With so much going on - the state being last and all - it's a wonder he had time to get to all of these commendations among major economic development initiatives.
In 2013, nine of his 56 bills were passed. He finally got somewhere with his terrorism bill and was able to increase the per diem pay for election commissioners on election day. (Is that a growth in government?)
There were a host of other bills, some that made sense and others that didn't, and none of them got anywhere, just like he won't in Washington.
That brings us to this past legislative session, where McDaniel was an astounding 0 for 38. Several of his favorite bills from the past six years were recycled and wound up back in the committee graveyard.
Back to car tags for a minute, though, because this is where his legislative authorship proved to shine the brightest.
In 2011, he tried to get a tax-free tag for World War II veterans. And he failed at that. (Wouldn't such a tax break violate the purity pledge his tea party supporters demand?)
In 2012, it was the Mississippi Emergency Medical Technicians Association. In 2013, it was the Nathan's Legacy Foundation.
Chris McDaniel's campaign has been a series of hypocrisies and delusions, so his weak legislative record is no surprise.
Point us to where he succeeded once at reforming state government. Where is Chris McDaniel when the state retirement system is practically insolvent?
Look closer at some of the bills he co-authored and you will see a longer list of resolutions, commendations and a plethora of failed initiatives.
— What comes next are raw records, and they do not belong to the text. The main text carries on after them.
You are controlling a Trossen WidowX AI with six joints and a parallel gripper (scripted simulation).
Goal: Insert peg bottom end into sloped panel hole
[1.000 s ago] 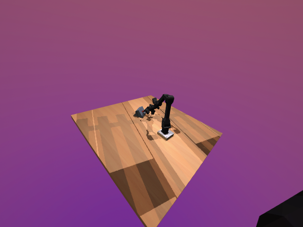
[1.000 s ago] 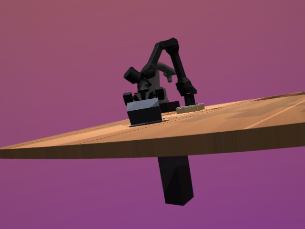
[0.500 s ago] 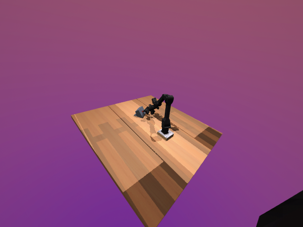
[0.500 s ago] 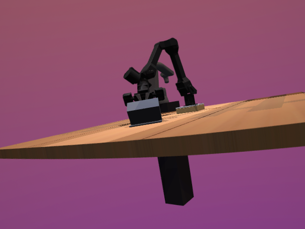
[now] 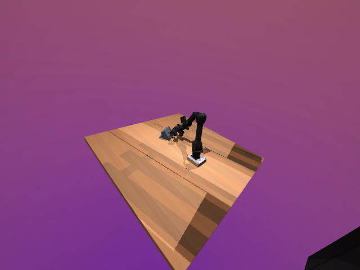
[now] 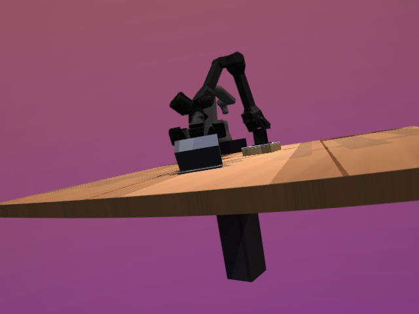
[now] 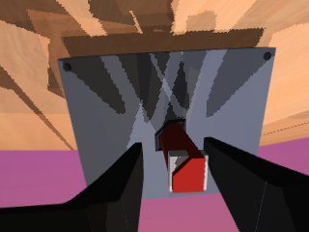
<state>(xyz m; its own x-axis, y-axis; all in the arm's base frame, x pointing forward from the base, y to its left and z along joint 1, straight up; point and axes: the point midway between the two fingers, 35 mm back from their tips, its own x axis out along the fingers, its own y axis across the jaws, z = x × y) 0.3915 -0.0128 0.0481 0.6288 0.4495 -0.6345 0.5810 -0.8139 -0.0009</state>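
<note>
Right now my gripper tip is 1 cm past the peg, 1 cm to the left of it and 1 cm below it. Round my gripper tip: sloped panel (3 cm ahead, 2 cm to the left, 3 cm below).
</note>
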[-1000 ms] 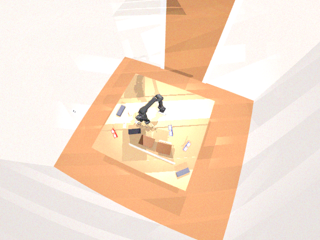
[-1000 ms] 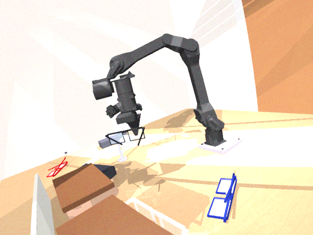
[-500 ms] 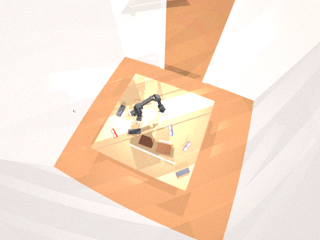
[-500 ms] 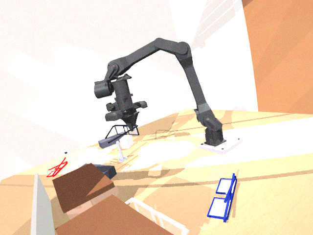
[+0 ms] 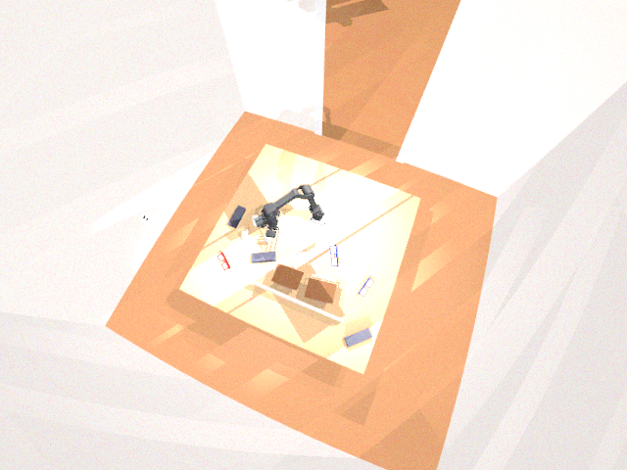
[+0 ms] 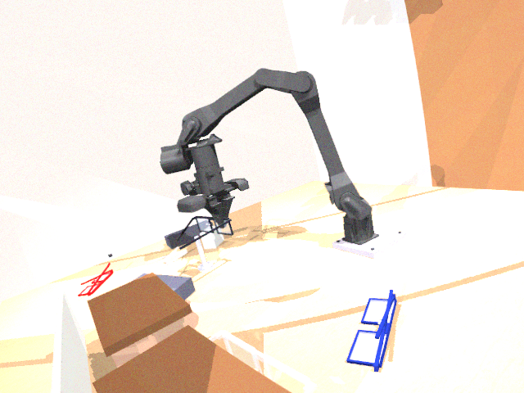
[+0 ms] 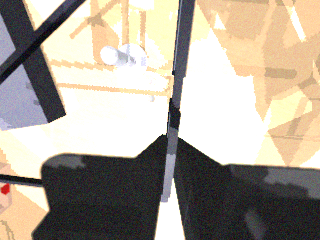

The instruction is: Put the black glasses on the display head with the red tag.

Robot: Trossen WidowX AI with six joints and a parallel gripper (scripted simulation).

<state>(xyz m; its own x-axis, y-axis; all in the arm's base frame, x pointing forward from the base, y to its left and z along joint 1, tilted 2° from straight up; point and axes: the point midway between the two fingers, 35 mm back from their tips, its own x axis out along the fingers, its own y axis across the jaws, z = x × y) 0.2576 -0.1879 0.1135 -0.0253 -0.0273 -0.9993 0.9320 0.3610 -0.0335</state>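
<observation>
My gripper tip is now 70 mm above the white stand, 60 mm short of it and 40 mm to the left of it. Also, from my gripper tip: white rail: 370 mm to the left, 340 mm ahead, 40 mm below; then brown-topped display head: 240 mm to the left, 210 mm ahead, 40 mm below.
</observation>
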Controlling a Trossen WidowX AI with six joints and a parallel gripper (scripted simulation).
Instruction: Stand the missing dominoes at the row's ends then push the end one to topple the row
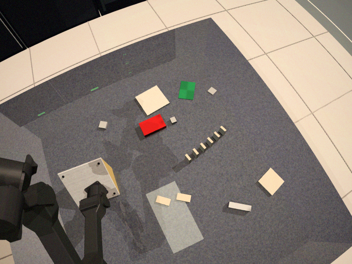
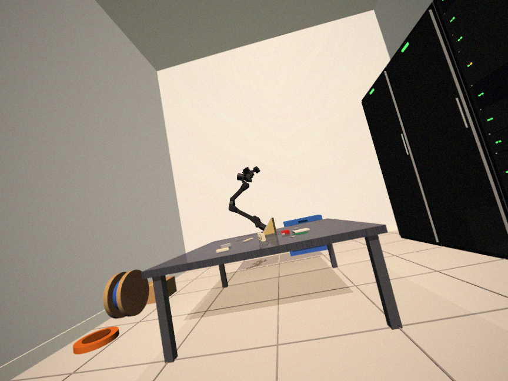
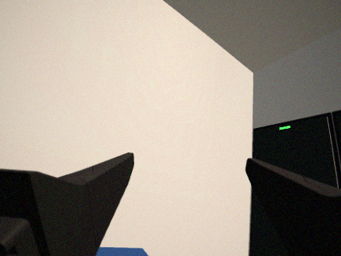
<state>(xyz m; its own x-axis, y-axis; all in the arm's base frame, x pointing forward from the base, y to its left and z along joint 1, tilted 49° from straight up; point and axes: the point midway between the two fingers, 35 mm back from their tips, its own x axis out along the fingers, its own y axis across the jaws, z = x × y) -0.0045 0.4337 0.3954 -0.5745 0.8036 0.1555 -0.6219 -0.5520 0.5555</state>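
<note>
Right now my gripper tip is 640 mm above the whitish bar, 550 mm short of it and 330 mm to the left of it. The rest, counted from my gripper tip: white tile 640 mm below, 500 mm ahead, 230 mm to the left; small cube 640 mm below, 530 mm ahead, 100 mm to the left; red tile 640 mm below, 450 mm ahead, 120 mm to the left.
</note>
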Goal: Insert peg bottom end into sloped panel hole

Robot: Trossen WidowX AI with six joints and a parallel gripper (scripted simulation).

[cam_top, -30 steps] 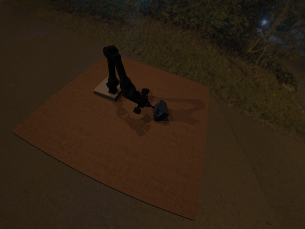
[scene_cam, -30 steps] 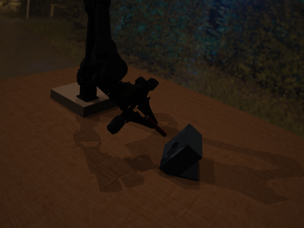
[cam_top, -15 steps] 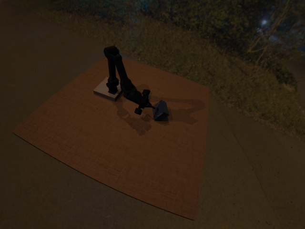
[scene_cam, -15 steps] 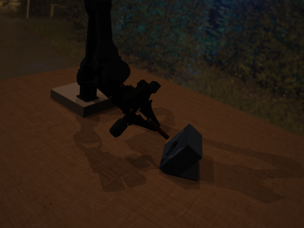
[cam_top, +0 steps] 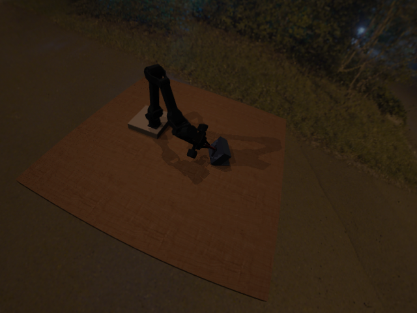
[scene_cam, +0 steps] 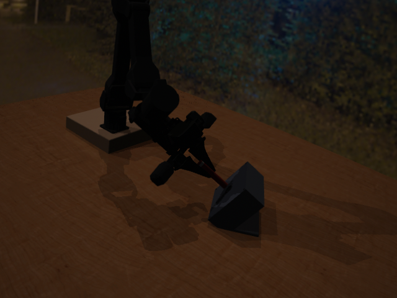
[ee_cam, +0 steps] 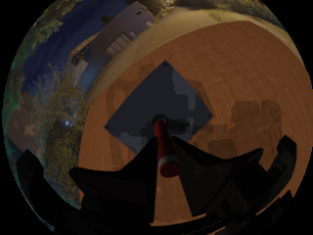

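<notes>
Right now my gripper tip is 10 mm past the peg, 10 mm to the left of it and 10 mm below it. Also, from my gripper tip: panel (60 mm ahead, 30 mm to the left, 40 mm below).
</notes>
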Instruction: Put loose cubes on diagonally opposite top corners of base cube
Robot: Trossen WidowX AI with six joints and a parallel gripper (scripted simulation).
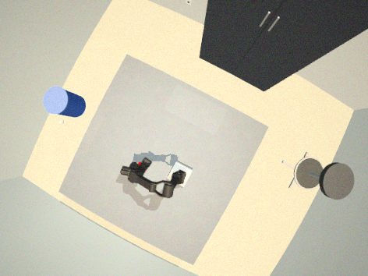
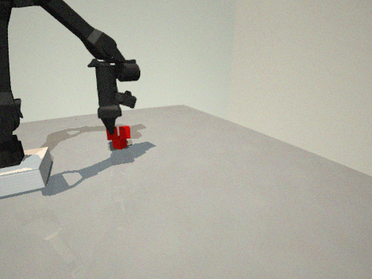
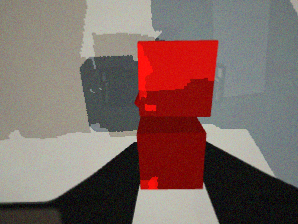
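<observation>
Now: gripper tip right at the red cube.
</observation>
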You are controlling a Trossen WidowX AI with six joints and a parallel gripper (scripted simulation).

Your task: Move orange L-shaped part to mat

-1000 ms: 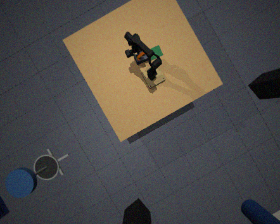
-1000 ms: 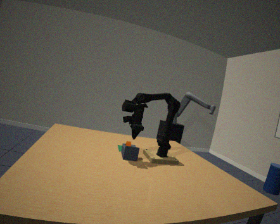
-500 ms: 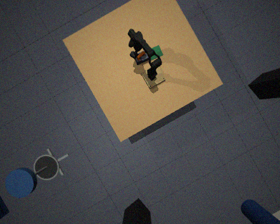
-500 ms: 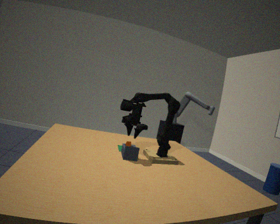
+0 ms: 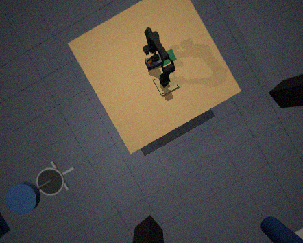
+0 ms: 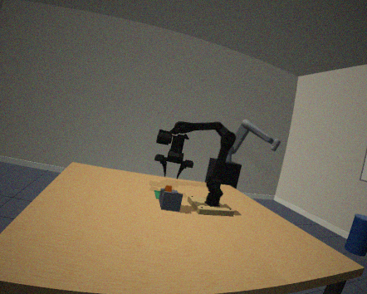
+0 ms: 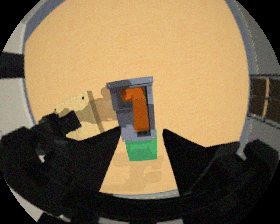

While his supporters gladly claim the mantle as poster children for fiscal conservatism and anti-government spending, the city of Laurel just received $400,000 in federal grants to "assess" former industrial sites.
The city of Petal received $250,000 for a dyslexia school. This is another McDaniel haven. His supporters are against earmarks and government spending - about five percent of the entire federal budget anyway - until it applies to their communities.
Hypocrites! Hypocrites! Hypocrites!
Every bit of discretionary spending like the tea party is criticizing could be eliminated along with the Defense Department and it would barely put a dent in the U.S. budget deficit.
The nursing home and courthouse incidents are just plain odd.
Sen. Thad Cochran has a proven record and the experience to lead spending reform with Republican control of Congress.
If Mr. McDaniel could have succeeded, his best work might have been seen on the back of an automobile being driven down an interstate highway, as compared to the $380 million Madison County has received from Congress for roads since 1994, thanks to Mr. Cochran's leadership.
The $800 million of federal funding for K-12 annually in Mississippi is a fourth of total funding for education and nearly 100 percent of all special education dollars. (Mr. McDaniel claims the state can do without those monies and make up the difference, perhaps through fines levied by the Mississippi Athletic Commission.)
The $17 trillion national debt will sink our Republic if unaddressed, but to project anger and frustration onto any good conservative in Congress like Mr. Cochran is misguided.
Big-government liberals who want to spend the United States into extinction are the enemy, not fellow conservatives.
Chris McDaniel is campaigning on the promise he will eliminate wasteful federal spending and save our Republic, but his six years at the state Capitol suggest otherwise.
On Tuesday, June 24, vote Thad Cochran for United States Senate.